I'll look into buying a clicker. I've been walking and running him everyday and doing about half an hour or so of training. He can sit and will heel to my left side without a leash ONLY when he knows I've got food. I can't simply say heel without food otherwise he completely ignores me.

Will he start following my commands all the time if I keep at it?


----------



## Ucdcrush (Mar 22, 2004)

No, probably not ALL the time, don't expect that and accept the best he gives you. He sounds normal. You just need to strengthen the association. If you don't want to use food, you might try something equally interesting such as a tennis ball you're about to throw.

And in your beginning work, you must set the dog up to SUCCEED, meaning help him as much as you can to do the behavior you're asking of him as many times as possible. This would include a leash connecting you, tasty treats, and minimizing distractions.
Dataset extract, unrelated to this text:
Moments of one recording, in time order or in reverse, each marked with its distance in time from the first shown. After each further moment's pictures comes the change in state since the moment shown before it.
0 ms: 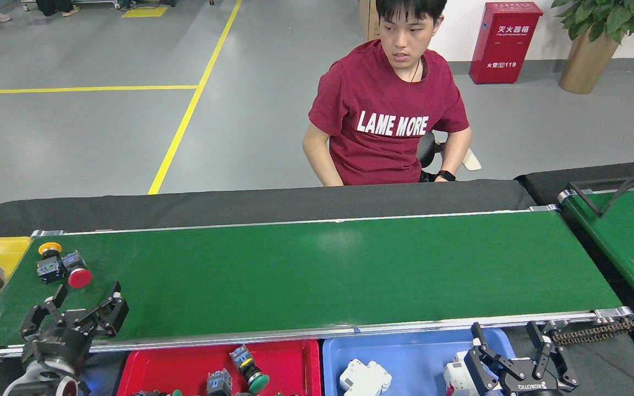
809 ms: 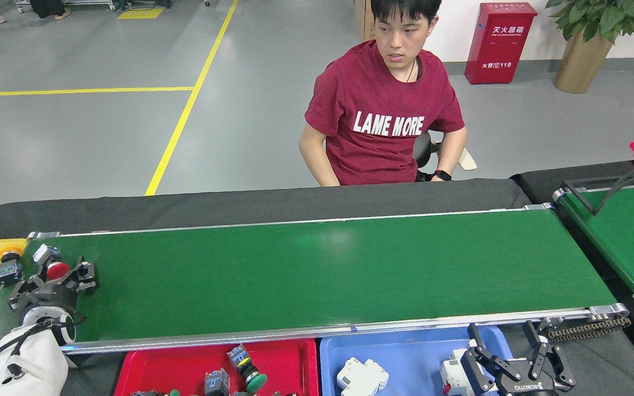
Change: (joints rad) left arm -0.391 0.086 -0.113 0.674 0.004 0.257 0.180; right arm 0.000 0.005 0.012 0.000 0.028 0.003 0.000
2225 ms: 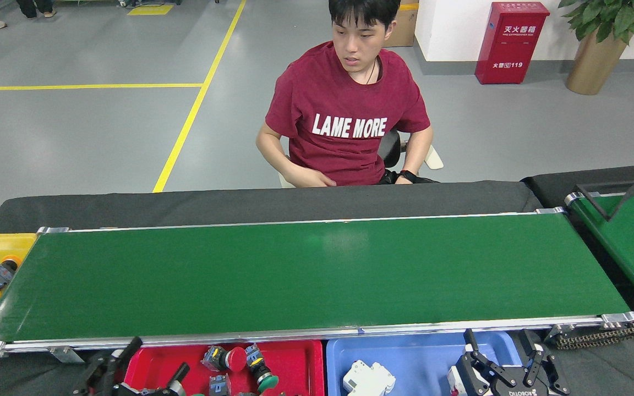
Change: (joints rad) left arm 0.921 -0.298 0.170 -1.293 0.128 -0.599 -0.044; right arm 0.018 0.052 -0.022 -0.003 0.002 0.002 0.000
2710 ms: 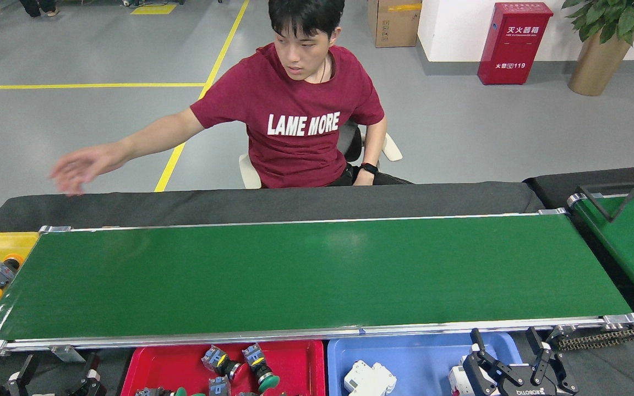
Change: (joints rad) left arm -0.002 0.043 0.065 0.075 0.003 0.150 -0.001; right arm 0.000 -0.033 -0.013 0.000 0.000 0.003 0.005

You may also want to read the establishing dominance thread, and practice leadership strategies with him including random downs throughout the day, and having him yield to you by telling him to move out of the way as you walk through where he's standing. I have used these techniques and they do seem to keep the pack structure organized in my favor









One more thing, look for opportunities to successfully get him to obey commands in daily life. For example, if he wants to go out, make him sit or down first. Want to throw a tennis ball, sit first. And of course keep doing it at meal time, but don't over-do it i.e. multiple repeated commands while his food bowl is sitting there full.


----------



## middleofnowhere (Dec 20, 2000)

I'm glad that you are finding time for your dog. Yes, the key is finding what he values and using it as a reward.
I'd suspect that he is going to be happy as heck with the attention & praise for doing the "right" thing.


----------



## aliveupbo (Jan 14, 2010)

I'm also having a bit of trouble walking him. When I take him on walks alone he generally trots right beside me and the leash is lose. But when we walk with someone else he pulls ahead and does whatever he pleases so Im basically choking him alot pulling back on the leash.

What's the best way to train a dog to walk beside you? Ive watched Cesar and his techniques about staying calm and dominant, but obviously my lack of knowledge and training ability shows through my dog.


----------